* **Instructions for the task**: An exact copy of the data below is needed; please leave out any pictures.

+++ Information supplied

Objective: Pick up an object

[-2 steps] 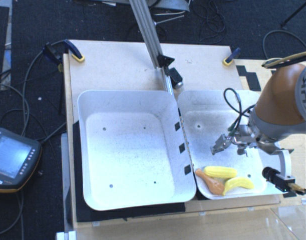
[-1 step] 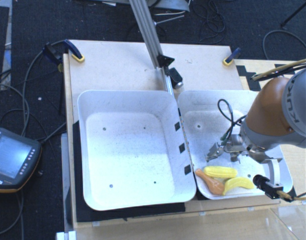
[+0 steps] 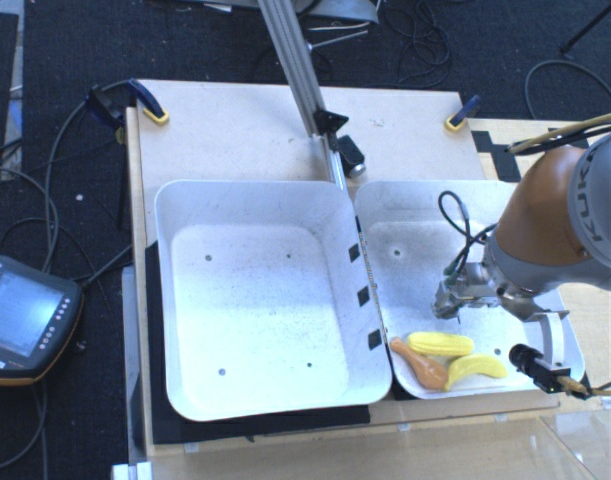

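A wooden counter point(image 3: 235, 128) carries two white bins. The arm point(image 3: 555, 218) enters from three o'clock over the right bin point(image 3: 405, 218). Its gripper point(image 3: 453, 303) hovers above three toys point(image 3: 447, 356) at six o'clock; finger state unclear. Approach step, I judge: next, descend. No readable writing.

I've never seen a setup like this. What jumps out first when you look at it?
The big grey and orange arm reaching in from the right grabs the eye, its gripper hanging low over the right bin. Just below the gripper, at that bin's near edge, lie bright yellow pieces and an orange piece, bunched together. The left bin sits alongside.
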`<move>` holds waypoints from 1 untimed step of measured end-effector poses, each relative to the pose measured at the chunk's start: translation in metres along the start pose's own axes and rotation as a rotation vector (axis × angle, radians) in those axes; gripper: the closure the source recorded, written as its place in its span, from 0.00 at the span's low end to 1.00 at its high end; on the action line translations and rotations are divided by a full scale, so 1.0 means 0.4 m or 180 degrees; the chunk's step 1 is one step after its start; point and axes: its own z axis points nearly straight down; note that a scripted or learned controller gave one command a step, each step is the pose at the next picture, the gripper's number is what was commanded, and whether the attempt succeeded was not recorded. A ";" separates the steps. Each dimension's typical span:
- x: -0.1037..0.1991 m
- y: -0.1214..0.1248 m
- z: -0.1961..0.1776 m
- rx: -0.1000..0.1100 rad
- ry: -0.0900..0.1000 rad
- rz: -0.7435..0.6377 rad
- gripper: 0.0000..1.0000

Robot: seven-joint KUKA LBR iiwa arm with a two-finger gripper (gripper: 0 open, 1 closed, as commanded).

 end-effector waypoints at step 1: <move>0.008 0.010 -0.106 -0.0011 -0.0002 -0.0003 1.00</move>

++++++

* **Worked solution**:
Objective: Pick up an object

[-2 steps] 
[-1 step] 
[+0 steps] 

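A wooden counter point(image 3: 235, 128) carries two white bins. The arm point(image 3: 555, 218) enters from three o'clock over the right bin point(image 3: 405, 218). Its gripper point(image 3: 453, 303) hovers above three toys point(image 3: 447, 356) at six o'clock; finger state unclear. Approach step, I judge: next, descend. No readable writing.

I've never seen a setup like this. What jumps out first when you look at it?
The big grey and orange arm reaching in from the right grabs the eye, its gripper hanging low over the right bin. Just below the gripper, at that bin's near edge, lie bright yellow pieces and an orange piece, bunched together. The left bin sits alongside.
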`<move>` holds waypoints from 1 untimed step of measured end-effector poses, each relative to the pose measured at the chunk's start: translation in metres along the start pose's own axes and rotation as a rotation vector (axis × angle, radians) in those axes; gripper: the closure the source recorded, written as its place in its span, from 0.00 at the span's low end to 1.00 at its high end; on the action line translations and rotations are divided by a full scale, so 1.0 means 0.4 m or 180 degrees; the chunk's step 1 is one step after its start; point and axes: its own z axis points nearly straight down; note that a scripted or learned controller gave one command a step, each step is the pose at the next picture, the gripper's number is what was commanded, and whether the attempt succeeded was not recorded. A ";" separates the steps. Each dimension's typical span:
- x: -0.1037..0.1991 m
- y: -0.1214..0.1248 m
- z: -0.1961..0.1776 m
- rx: -0.1000..0.1100 rad
- ry: -0.0900..0.1000 rad
- rz: -0.7435..0.6377 rad
- gripper: 0.0000..1.0000

Robot: seven-joint KUKA LBR iiwa arm with a two-finger gripper (gripper: 0 open, 1 closed, as commanded).

 end-effector waypoints at step 1: <move>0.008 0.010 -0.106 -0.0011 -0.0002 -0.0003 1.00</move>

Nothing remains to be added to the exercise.